## What to do
Down to the last line, copy the records below without any change.

--- Input material Enclosed Below ---

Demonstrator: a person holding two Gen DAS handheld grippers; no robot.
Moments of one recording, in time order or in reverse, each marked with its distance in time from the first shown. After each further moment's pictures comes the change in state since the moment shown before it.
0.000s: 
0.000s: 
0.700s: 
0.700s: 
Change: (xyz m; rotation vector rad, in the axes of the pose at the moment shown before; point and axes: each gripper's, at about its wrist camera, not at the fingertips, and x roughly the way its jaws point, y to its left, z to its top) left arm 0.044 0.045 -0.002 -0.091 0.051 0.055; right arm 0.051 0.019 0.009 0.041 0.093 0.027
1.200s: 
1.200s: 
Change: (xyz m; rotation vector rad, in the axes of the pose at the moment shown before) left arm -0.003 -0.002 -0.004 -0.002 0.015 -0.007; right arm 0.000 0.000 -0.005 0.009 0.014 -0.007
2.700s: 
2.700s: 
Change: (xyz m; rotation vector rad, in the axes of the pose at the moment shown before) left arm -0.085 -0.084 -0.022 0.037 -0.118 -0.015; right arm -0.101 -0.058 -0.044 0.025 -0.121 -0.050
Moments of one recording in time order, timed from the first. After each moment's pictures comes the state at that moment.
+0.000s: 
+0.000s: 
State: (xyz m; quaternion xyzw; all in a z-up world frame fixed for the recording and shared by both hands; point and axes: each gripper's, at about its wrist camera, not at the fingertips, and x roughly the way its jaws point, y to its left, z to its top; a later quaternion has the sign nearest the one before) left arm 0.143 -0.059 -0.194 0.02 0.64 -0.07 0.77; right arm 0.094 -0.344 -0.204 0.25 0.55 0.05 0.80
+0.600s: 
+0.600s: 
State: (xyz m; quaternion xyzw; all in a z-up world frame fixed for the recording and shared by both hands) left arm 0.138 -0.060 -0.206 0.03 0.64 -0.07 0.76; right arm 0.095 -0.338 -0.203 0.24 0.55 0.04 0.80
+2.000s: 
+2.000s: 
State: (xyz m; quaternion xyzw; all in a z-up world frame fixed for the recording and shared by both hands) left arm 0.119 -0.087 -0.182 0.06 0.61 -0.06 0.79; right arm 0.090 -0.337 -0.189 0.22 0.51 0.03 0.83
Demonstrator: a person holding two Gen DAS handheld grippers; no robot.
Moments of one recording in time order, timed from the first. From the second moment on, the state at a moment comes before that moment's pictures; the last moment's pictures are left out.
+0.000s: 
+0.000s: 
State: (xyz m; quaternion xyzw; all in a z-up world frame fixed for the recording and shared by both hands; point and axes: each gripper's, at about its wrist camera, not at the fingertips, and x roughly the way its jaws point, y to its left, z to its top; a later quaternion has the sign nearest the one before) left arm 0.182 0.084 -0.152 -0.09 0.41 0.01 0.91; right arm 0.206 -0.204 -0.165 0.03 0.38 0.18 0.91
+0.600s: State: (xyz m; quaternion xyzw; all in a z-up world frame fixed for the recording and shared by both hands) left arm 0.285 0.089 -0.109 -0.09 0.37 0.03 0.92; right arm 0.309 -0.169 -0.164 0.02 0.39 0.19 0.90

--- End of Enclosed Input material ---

## Final answer
Demonstrator: a person holding two Gen DAS handheld grippers; no robot.
Moments of one recording, in time order or in reverse, each marked with its distance in time from the first shown. After each further moment's pictures comes the change in state since the moment shown before it.
0.000s: 
0.000s: 
0.700s: 
0.700s: 
Change: (xyz m; rotation vector rad, in the axes of the pose at the moment shown before; point and axes: each gripper's, at about its wrist camera, not at the fingertips, and x roughly the way its jaws point, y to its left, z to its top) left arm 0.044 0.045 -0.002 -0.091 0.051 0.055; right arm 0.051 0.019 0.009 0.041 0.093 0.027
1.200s: 
1.200s: 
Change: (xyz m; rotation vector rad, in the axes of the pose at the moment shown before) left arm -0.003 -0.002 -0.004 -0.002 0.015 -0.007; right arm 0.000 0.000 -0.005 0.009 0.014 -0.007
2.700s: 
2.700s: 
Change: (xyz m; rotation vector rad, in the axes of the pose at the moment shown before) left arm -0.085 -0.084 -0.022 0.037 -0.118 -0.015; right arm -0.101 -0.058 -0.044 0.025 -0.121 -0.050
Moments of one recording in time order, timed from the first. After each moment's pictures comes the state at that moment.
+0.000s: 
+0.000s: 
State: (xyz m; quaternion xyzw; all in a z-up world frame fixed for the recording and shared by both hands; point and axes: each gripper's, at about its wrist camera, not at the fingertips, and x roughly the way its jaws point, y to its left, z to its top; a later quaternion has the sign nearest the one before) left arm 0.143 -0.059 -0.194 0.02 0.64 -0.07 0.77; right arm 0.094 -0.344 -0.204 0.25 0.55 0.05 0.80
+0.600s: 
+0.600s: 
State: (xyz m; quaternion xyzw; all in a z-up world frame fixed for the recording and shared by both hands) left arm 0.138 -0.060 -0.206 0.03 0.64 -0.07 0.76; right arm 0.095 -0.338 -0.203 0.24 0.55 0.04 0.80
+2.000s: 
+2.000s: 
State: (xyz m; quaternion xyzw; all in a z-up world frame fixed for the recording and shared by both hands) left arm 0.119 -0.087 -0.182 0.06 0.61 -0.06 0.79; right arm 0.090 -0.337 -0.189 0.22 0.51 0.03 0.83
Demonstrator: a person holding two Gen DAS handheld grippers; no robot.
Moments of one recording in time order, timed from the first. From the second moment on, the state at a moment comes before that moment's pictures; the last moment's pictures are left out.
+0.000s: 
+0.000s: 
State: (xyz m; quaternion xyzw; all in a z-up world frame fixed for the recording and shared by both hands; point and axes: each gripper's, at about its wrist camera, not at the fingertips, and x roughly the way its jaws point, y to its left, z to its top; a later quaternion has the sign nearest the one before) left arm 0.182 0.084 -0.152 -0.09 0.41 0.01 0.91; right arm 0.206 -0.204 -0.165 0.03 0.38 0.18 0.91
+0.600s: State: (xyz m; quaternion xyzw; all in a z-up world frame fixed for the recording and shared by both hands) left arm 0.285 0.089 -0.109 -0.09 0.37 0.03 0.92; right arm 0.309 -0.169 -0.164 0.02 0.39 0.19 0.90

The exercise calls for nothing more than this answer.